WRC 517

For many years heat resistant austenitic steels have been successfully used in power plants. TP304H, TP321H and TP347H have been employed in the superheater and reheater sections of power boilers. However, these steels were originally developed for use in chemical plants and the compositions were optimized for corrosive environments. In order to use austenitic steels for more advanced fossil-fired power plants, microstructures and creep-resistance recently have been substantially improved as compared to the earlier stainless steels. Some of the steels developed for creep-resistance have already been used in modern ultra supercritical pressure power plants. The service temperatures and pressures of these power plants are presently just under 1112°F (600°C) and 3500 psig (25 MPa). In the future, advanced steam conditions up to 1292°F (700°C) and higher pressures are expected in power plants. Newer high-strength and high-temperature corrosion resistant steels are required.

WRC Bulletin 517 reports the results of a cooperative, international investigation of these superior alloys. The program participants were The Materials Properties Council, Inc. (MPC) in the USA, an American utility (the owners of the Eddystone plant, Exelon Generation), Tenaris NKK Tubes, Sumitomo Metal Industries, Ltd., Mitsubishi Heavy Industries, Ltd., Kyushu Institute of Technology and Nippon Steel Corporation.
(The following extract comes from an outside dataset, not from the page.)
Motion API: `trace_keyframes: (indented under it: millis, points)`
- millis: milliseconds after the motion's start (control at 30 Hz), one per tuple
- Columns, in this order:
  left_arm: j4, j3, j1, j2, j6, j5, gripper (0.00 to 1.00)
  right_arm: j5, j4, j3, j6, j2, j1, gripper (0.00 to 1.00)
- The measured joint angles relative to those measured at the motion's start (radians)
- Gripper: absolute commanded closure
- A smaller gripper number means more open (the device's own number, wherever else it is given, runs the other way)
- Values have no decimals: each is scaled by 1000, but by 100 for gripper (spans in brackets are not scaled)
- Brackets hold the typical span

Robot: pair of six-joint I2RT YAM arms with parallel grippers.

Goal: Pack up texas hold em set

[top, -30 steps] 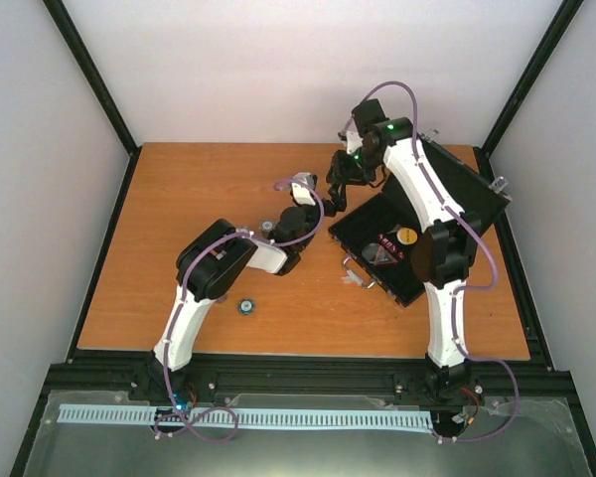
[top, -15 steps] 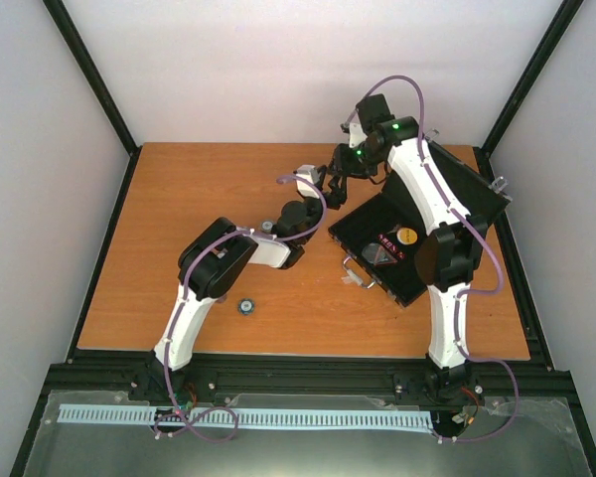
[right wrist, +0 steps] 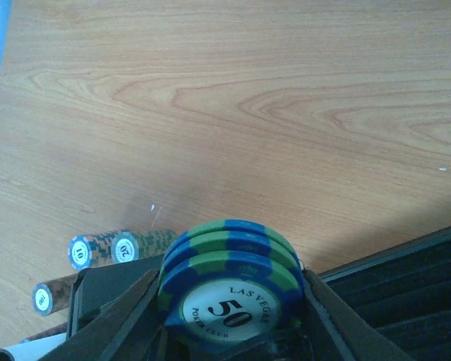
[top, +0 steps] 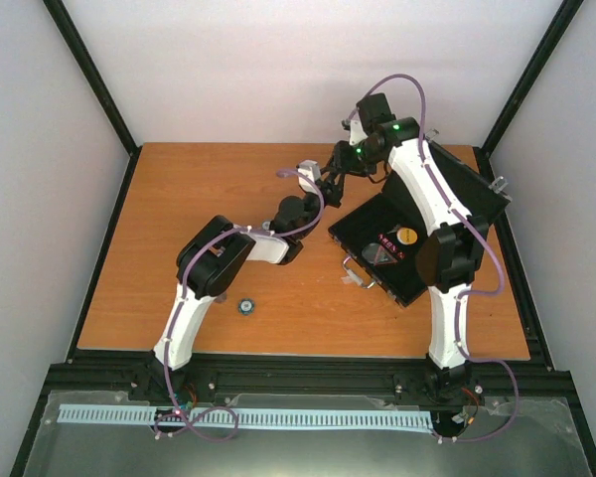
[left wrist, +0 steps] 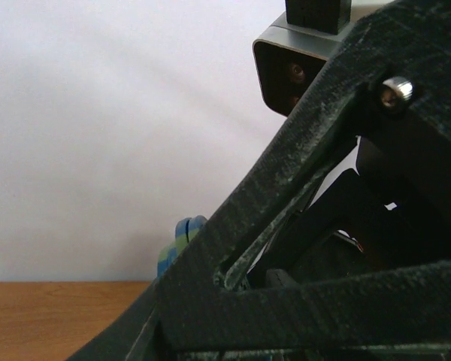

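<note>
My right gripper (top: 340, 171) hangs over the table left of the open black case (top: 377, 266) and is shut on a stack of three blue-and-green chips (right wrist: 233, 259). My left gripper (top: 323, 185) is raised right up against it. In the left wrist view black gripper parts fill the frame, and only an edge of the chips (left wrist: 182, 239) shows behind them, so its jaws cannot be read. A round yellowish disc (top: 407, 237) lies inside the case. One blue chip (top: 245, 306) lies on the table near the left arm.
Brown chip stacks (right wrist: 109, 248) lie on their sides on the wood below the right gripper. The case lid (top: 472, 189) stands open toward the back right. The case's front edge (right wrist: 406, 289) sits just right of the held chips.
My left gripper has risen up and to the right until it meets the right gripper. The right gripper shifted slightly left, still holding the chips.
</note>
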State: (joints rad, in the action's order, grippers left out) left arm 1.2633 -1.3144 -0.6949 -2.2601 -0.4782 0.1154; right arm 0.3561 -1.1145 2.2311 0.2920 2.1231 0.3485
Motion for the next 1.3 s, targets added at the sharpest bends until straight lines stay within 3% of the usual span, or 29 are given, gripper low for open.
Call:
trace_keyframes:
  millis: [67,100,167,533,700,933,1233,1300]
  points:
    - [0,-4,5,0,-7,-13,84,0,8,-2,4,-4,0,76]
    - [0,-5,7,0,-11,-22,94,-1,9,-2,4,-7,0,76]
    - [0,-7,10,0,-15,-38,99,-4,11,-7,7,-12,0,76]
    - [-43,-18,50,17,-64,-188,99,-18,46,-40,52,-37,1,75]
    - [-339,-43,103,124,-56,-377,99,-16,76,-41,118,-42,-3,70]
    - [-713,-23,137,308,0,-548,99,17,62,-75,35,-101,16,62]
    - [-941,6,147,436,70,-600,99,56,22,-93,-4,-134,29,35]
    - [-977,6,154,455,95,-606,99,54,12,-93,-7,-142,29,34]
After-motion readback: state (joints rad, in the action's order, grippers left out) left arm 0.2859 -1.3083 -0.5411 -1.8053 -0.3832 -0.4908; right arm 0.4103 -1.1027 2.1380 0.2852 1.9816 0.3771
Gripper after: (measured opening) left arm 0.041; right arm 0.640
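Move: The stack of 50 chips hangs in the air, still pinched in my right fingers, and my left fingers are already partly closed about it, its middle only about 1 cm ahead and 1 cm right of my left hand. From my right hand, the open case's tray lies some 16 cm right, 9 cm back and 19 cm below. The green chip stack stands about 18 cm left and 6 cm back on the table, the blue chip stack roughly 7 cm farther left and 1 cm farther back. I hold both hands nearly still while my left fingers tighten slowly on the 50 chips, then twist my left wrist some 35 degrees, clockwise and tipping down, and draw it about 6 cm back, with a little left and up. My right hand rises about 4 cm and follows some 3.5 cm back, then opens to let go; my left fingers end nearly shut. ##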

The long-term field exposure test of austenitic stainless steels was conducted at Eddystone Power Station Unit No.1, which has highest steam parameters worldwide to date. The experimental tubes used were of service-exposed in the final superheater operated at steam conditions of 1170°F (632°C) and 4550 psig (31 MPa) for about ten years. The new austenitic stainless steel tubes included SUPER304H®, TP347HFG, NF709®, TEMPALOY A-3®, HR3C® (TP310HCbN) and TEMPALOY CR30A®. Additionally, corrosion studies were conducted to evaluate various protection schemes applicable to these alloys. Finally, an exploratory study of a life assessment tool developed by MPC, the Omega Method, was conducted using circumferentially oriented specimens extracted from the thick-wall, small diameter tubes.

This document should serve as a valuable road map to the information required for the introduction of new alloys into advanced plant and other critical service.